Jesus said to his disciples: “Amen, amen, I say to you, unless a grain of wheat falls to the ground and dies, it remains just a grain of wheat; but if it dies, it produces much fruit. (Jn:12:24).

In reading this verse, I was transported back to Middle School. Our sixth-grade class was dismissed to head to the cafeteria for the Science Fair. As I drew closer I could hear some unintelligible chanting going on. Of course, I was curious and craned my neck to see over the other students filing in as we entered our destination. I drew closer to see a circle of kids chanting and circling. I stopped as I heard muffled groans and then saw one of my friends standing in the center of the circle, his forearms pulled up to cover his face. No one was laying a hand on him, but the heckling and chanting was inflicting its damage. I froze not knowing what to do or how to act.

I don’t remember how the situation was resolved, but I remember how bad I felt that day, and still do for not doing anything. I also withdrew from my friend when I saw him later that because I felt so bad for not speaking up or stepping in. I wasn’t there for him, I didn’t provide any comfort, because I was still only thinking of myself and not his feelings.That day, I remained just a grain of wheat. I was unwilling, unable to die to myself, unwilling to stand up for my friend or provide any comfort.

When we find ourselves in such situations, when another human being’s dignity is being diminished, Jesus reminds us that we are not to love our life, assess our own self-interest first, or we will lose it. Instead we are to love, to will the good of the other, to hate our life in this world so as to preserve it for eternal life (cf. Jn 12:25) By building a foundation of thinking of the other first instead of ourselves we will be in a better position to serve as Jesus did.

May we pray for each other today, asking Jesus to give us the eyes to see and the ears to hear those who are demeaned, belittled, or dehumanized. May we draw on the strength of the Holy Spirit, so to act with courage, to be that grain of wheat that dies to our own self-centered and fallen self, such that we are not just silent bystanders.

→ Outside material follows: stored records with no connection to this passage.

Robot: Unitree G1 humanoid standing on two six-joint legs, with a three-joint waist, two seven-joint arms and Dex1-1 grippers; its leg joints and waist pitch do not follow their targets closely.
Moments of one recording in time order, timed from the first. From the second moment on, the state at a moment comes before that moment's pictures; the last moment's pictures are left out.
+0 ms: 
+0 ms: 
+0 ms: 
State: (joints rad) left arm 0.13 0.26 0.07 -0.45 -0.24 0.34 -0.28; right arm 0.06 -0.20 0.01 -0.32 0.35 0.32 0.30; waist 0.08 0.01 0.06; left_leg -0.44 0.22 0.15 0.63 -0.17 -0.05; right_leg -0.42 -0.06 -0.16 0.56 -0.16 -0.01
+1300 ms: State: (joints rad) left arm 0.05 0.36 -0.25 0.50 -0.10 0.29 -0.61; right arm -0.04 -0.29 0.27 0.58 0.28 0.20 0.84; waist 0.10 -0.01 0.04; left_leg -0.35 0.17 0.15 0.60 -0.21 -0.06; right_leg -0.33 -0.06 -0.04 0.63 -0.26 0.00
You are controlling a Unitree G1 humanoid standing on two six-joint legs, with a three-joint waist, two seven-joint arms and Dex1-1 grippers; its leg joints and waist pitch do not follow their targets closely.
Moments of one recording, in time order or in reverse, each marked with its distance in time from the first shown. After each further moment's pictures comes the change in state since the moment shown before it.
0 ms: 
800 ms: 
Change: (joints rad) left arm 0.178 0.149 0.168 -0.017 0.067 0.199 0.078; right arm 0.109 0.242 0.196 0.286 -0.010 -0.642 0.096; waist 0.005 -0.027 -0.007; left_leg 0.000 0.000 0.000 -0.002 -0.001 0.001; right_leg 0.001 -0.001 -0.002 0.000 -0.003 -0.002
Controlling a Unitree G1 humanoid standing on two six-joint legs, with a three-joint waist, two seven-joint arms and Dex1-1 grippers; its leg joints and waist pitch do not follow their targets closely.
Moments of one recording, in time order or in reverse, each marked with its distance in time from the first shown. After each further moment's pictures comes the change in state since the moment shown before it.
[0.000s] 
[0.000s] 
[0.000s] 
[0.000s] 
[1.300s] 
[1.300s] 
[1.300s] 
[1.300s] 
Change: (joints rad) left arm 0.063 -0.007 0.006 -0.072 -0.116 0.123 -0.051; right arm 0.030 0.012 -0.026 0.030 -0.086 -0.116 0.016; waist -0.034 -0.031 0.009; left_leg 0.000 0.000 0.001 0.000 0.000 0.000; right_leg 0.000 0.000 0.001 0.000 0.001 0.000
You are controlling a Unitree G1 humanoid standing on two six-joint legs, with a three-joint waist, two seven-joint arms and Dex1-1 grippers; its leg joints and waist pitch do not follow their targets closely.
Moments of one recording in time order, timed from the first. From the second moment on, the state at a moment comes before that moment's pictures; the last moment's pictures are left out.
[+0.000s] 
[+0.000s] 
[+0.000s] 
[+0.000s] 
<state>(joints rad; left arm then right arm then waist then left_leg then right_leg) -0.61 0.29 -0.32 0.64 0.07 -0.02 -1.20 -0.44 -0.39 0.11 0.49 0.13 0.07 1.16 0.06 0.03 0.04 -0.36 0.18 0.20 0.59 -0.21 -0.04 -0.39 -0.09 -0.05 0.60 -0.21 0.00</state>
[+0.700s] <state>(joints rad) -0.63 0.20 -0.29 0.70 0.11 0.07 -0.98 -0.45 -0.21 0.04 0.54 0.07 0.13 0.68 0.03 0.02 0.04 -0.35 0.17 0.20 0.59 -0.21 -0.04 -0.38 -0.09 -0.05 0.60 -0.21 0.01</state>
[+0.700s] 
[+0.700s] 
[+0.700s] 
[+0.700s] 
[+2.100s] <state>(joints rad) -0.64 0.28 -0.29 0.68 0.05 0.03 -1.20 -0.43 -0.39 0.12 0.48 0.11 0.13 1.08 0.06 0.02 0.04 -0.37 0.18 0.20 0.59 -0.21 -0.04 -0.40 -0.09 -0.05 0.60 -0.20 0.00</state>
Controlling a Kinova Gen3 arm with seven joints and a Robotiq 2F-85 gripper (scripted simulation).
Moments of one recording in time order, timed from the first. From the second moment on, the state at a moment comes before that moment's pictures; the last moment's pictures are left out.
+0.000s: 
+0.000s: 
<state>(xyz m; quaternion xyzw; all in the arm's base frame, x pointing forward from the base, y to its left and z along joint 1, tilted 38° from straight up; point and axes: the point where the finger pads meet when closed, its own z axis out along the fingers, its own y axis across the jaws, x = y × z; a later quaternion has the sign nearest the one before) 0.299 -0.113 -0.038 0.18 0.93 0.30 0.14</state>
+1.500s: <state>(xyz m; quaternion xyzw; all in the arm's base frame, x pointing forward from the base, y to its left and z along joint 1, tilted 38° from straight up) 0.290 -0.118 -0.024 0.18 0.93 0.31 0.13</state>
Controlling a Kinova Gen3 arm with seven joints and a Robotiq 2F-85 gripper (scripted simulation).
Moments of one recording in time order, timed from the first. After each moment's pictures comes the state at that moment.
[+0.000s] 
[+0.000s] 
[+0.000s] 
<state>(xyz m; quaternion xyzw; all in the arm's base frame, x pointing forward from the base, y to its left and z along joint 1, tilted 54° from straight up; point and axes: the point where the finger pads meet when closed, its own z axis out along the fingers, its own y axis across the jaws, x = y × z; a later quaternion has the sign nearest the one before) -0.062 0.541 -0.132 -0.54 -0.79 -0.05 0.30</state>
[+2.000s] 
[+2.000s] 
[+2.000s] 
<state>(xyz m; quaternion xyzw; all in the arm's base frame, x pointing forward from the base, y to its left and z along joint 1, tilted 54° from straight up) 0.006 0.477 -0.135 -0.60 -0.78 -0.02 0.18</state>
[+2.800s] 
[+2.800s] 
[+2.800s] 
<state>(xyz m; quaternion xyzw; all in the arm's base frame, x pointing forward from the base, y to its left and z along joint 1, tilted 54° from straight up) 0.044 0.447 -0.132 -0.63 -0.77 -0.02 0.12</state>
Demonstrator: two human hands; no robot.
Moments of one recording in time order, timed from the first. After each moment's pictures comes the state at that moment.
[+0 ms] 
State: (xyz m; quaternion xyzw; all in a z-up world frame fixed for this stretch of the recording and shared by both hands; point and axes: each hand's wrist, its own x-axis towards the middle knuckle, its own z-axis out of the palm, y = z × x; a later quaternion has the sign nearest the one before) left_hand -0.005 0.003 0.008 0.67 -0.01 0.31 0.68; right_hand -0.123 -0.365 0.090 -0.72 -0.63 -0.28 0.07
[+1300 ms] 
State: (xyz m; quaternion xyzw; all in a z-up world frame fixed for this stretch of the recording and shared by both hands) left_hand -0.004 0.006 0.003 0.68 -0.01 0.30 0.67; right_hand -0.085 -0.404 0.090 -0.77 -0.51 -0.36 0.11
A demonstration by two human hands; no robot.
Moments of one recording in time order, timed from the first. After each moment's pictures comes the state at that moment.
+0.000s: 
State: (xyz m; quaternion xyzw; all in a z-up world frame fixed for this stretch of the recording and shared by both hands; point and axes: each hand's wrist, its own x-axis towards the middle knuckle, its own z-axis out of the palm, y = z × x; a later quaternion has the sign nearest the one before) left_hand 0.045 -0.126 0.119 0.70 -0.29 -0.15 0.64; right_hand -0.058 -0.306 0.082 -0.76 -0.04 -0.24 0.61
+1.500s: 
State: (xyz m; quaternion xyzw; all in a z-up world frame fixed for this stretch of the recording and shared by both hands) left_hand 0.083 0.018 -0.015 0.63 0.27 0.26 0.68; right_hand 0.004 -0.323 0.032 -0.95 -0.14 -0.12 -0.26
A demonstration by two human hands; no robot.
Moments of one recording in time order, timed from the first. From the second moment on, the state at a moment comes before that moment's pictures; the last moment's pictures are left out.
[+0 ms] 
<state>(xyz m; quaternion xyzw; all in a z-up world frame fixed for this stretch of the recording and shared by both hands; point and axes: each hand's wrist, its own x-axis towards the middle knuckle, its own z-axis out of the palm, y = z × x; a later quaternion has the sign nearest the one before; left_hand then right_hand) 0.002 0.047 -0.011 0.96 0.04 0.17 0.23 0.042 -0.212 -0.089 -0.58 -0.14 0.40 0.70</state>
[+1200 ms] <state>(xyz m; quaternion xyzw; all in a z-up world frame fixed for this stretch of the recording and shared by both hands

May we who have been blessed by God the Father, stand up and speak up for the dignity of those who are vulnerable, who do not have access, or the avenue to speak up for themselves.

May we grow and mature as stalks of wheat to bear the fruit as God’s mouthpiece, speaking truth to power, working to change systems in our culture and society that oppress and devalue others, and preventing further attacks on the dignity of the person. As we strive for change within ourselves, others, and society, may we at the same time accompany and provide support, person to person, for those who have been ignored, disrespected, devalued, objectified, or abused in any way within our realm of influence.